ASSIGNMENT: Since pictures are not wanted, repeat only the text of the records, word for word.

Data excerpts:
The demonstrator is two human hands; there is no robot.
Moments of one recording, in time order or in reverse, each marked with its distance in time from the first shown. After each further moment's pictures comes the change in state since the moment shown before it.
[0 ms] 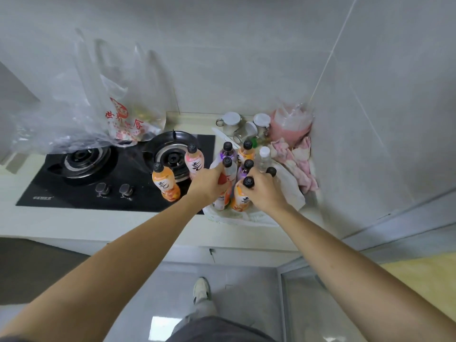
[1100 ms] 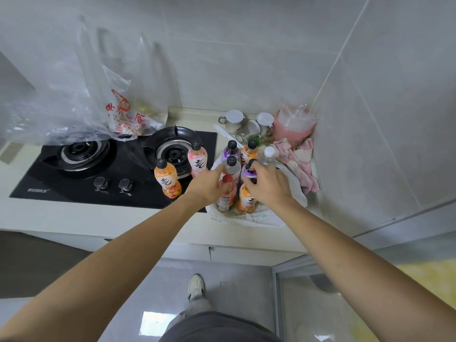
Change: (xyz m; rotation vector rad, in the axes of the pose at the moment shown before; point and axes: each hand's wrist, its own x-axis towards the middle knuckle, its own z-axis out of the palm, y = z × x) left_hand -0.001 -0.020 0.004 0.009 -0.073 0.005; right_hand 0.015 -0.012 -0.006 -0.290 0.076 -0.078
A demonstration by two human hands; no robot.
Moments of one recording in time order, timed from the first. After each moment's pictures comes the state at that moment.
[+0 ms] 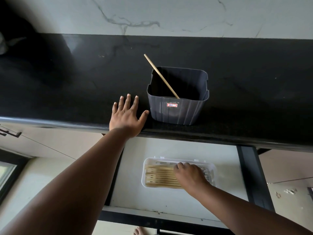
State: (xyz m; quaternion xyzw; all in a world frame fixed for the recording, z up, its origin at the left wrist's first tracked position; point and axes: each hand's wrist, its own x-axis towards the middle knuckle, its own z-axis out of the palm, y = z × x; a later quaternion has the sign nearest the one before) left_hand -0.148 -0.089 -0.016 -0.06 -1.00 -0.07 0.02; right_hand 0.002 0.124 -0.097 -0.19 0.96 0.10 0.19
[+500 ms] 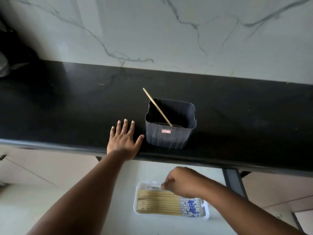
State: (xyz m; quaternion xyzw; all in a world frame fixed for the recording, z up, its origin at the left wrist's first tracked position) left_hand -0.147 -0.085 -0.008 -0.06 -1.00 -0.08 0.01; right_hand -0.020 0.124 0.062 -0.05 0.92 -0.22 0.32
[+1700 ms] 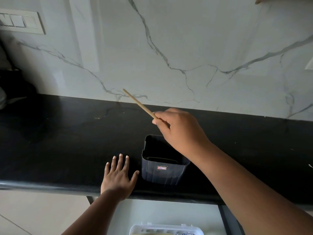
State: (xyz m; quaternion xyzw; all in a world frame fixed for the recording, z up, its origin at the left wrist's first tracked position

YOUR RESPONSE:
The demonstrator is two human hands; there is no robot.
Moments of one recording, in time order or in reverse, each marked with its distance in time from the first shown. After each further moment's pictures comes the change in state since the moment shown before it.
[0 ms] 
[1100 ms] 
Change: (xyz m; rotation vector rad, in the axes of the pose at the moment shown before; point and axes: each hand's wrist, its own x-axis towards the middle knuckle, its own z-axis out of the palm, y = z × x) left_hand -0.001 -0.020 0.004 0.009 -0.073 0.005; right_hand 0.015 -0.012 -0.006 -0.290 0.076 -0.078
A demonstration by two human hands; no robot.
Moments of one recording in time order, timed from the first. After each moment's pictures comes the state at that moment.
[+0 ms] 
State: (xyz m; quaternion xyzw; all in a world frame fixed for the recording, z up, its origin at the left wrist's first tracked position; point and axes: each hand's wrist, its own x-axis towards the middle knuckle, its own z-axis out of the palm, y = z × x; a later quaternion has the sign nearest the one before) left_hand -0.148 -0.089 -0.016 -0.06 -1.00 -0.07 0.02; right_hand 0.002 0.124 -0.097 -0.19 0.96 0.10 0.19
[+500 ms] 
State: (xyz m; quaternion xyzw; all in a world frame fixed for the recording, z up, its origin at the left wrist's first tracked position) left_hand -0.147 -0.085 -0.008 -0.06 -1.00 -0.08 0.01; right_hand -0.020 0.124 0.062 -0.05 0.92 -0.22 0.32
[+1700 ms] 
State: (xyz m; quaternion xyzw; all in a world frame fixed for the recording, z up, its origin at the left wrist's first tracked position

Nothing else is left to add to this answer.